Fishing Tackle Retailer

Anglers are the archetypal optimists and there is much to look forward to in Colorado and New Mexico if you like to catch Rio Grande cutthroat trout.  That’s thanks to conservation endeavors by biologists with Colorado Parks and Wildlife and the New Mexico Department of Game and Fish, and their diligent work funded by federal excise taxes paid by tackle manufacturers. Sport Fish Restoration (Dingell-Johnson) dollars partly pay the way to conserve this gem with fins with a natural distribution that lies over the artificial state line in the upper Rio Grande and Canadian River drainages. 

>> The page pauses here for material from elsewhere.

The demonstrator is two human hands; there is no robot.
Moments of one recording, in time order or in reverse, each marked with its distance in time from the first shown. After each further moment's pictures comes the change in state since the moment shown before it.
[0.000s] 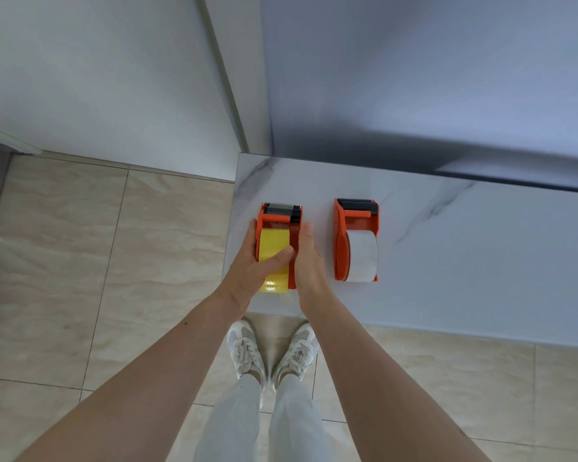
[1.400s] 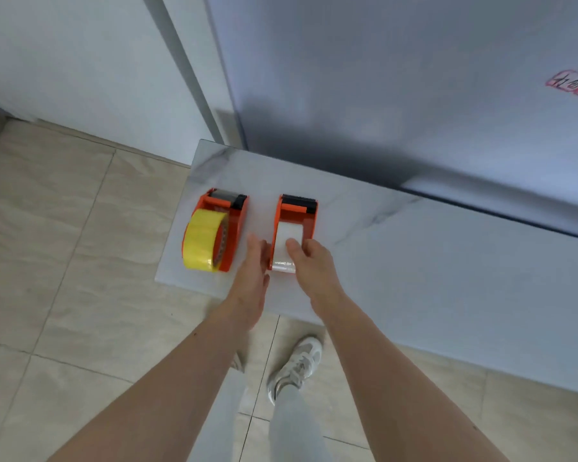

This cutthroat by all accounts is among the prettiest of fishes. Their colors reflect the high-elevation southern Rocky Mountain forests and valleys where they dwell:  the olive of conifer needles. The cream of a faded alder leaf. The smudge of carmine on the cheek and throat and a belly that carries the flush of crimson like the swollen rose hips or ripe raspberries that grow along cutthroat creeks when the trout have procreation in mind. Their spotting varies a bit from place to place, like freshly milled pepper flakes in the upper Rio Grande watershed of Colorado to large peppercorns in the upper Pecos River in New Mexico. In most all cases, the black spots are concentrated toward the tail. 

They are really something to behold.